Exercise:
Search the records for the word "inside". Copy every line where it appears.

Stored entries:

== Segment start ==

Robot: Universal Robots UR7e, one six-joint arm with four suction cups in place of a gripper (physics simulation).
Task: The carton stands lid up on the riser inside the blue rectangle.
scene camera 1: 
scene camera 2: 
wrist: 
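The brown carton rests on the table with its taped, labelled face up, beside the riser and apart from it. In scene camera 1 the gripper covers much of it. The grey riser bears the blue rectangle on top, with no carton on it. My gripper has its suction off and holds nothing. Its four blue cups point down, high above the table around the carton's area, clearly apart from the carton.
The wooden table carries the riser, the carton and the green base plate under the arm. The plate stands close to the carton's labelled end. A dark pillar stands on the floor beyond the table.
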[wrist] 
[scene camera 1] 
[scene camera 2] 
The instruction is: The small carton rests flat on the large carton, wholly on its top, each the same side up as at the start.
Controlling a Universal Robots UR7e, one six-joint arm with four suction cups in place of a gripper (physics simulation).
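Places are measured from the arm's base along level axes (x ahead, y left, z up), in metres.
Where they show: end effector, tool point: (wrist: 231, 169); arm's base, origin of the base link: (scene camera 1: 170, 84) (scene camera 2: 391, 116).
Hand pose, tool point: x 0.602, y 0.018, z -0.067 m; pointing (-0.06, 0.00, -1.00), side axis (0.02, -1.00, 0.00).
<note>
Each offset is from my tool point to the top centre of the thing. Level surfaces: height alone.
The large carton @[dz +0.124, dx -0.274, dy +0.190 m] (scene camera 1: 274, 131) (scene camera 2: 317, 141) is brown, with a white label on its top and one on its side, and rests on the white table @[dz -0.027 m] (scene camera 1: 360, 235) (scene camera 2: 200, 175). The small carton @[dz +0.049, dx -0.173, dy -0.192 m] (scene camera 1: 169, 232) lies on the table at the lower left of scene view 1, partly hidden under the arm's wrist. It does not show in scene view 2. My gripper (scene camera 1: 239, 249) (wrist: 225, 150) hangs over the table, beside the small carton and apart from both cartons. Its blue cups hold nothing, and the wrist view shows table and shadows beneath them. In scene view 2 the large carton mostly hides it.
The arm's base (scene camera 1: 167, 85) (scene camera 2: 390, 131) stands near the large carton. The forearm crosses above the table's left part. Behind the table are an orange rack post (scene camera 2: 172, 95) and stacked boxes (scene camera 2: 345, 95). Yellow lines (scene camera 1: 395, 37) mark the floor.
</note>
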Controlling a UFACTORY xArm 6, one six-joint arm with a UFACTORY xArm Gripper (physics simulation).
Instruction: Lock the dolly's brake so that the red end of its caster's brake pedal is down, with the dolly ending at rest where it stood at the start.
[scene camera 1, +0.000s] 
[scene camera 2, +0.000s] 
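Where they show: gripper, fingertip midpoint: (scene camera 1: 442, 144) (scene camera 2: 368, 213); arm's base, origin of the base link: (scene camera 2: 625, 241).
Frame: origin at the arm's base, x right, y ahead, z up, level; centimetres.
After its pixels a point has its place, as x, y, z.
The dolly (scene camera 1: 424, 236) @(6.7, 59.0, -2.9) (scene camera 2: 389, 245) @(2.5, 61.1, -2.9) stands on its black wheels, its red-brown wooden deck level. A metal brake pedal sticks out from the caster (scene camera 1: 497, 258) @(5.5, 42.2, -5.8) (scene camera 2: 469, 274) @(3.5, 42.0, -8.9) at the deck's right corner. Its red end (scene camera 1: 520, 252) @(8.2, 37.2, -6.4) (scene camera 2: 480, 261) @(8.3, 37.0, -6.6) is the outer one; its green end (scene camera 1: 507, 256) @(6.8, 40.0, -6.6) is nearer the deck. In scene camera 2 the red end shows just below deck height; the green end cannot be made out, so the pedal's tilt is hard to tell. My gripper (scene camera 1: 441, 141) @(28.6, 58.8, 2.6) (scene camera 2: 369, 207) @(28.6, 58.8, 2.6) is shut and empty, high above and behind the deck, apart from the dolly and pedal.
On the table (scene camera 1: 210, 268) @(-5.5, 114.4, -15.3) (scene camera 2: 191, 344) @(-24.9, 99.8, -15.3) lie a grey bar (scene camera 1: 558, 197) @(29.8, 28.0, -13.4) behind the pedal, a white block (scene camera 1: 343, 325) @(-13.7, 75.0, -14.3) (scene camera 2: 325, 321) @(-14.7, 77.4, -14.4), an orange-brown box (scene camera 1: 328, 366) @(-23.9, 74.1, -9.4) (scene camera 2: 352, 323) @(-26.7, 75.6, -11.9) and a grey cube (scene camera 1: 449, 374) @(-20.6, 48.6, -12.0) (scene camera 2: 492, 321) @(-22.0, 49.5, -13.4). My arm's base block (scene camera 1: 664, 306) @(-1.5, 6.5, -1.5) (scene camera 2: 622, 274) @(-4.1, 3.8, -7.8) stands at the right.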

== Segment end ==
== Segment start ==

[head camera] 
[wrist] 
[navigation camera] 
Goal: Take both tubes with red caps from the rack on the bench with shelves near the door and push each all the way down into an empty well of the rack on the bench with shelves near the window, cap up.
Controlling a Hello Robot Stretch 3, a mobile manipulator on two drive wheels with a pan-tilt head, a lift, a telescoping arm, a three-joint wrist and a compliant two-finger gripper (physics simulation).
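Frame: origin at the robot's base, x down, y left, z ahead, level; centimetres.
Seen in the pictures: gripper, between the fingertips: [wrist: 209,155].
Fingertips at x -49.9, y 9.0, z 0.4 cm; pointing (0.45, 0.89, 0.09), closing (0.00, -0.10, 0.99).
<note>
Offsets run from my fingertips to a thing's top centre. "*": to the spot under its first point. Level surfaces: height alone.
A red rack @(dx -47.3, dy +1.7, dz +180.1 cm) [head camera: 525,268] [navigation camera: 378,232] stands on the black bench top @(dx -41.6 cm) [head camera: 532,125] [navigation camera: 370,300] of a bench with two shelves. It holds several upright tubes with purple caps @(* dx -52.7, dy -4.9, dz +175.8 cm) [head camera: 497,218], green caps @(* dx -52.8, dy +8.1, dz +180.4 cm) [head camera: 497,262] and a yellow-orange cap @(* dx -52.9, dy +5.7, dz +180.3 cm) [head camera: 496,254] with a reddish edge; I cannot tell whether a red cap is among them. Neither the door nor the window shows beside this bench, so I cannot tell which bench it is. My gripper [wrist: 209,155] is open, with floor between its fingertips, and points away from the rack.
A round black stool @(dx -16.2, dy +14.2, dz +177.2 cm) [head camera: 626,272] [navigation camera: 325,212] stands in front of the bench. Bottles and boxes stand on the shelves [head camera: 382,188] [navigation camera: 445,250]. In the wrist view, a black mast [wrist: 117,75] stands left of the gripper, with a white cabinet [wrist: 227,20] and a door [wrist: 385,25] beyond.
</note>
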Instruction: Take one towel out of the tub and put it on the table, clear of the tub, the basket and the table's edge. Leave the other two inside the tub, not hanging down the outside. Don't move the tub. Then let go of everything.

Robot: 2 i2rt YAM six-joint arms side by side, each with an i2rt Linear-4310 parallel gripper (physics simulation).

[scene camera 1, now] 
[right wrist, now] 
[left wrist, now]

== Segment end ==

Exercise output:
Task: The carton stands lid up on the riser inside the blue rectangle.
Instruction: Take one towel out of the tub and put it on the table, clear of the tub, the basket and the table's edge. Leave the other two inside the tub, not hanging down the outside. Don't move the tub. Then let go of everything.

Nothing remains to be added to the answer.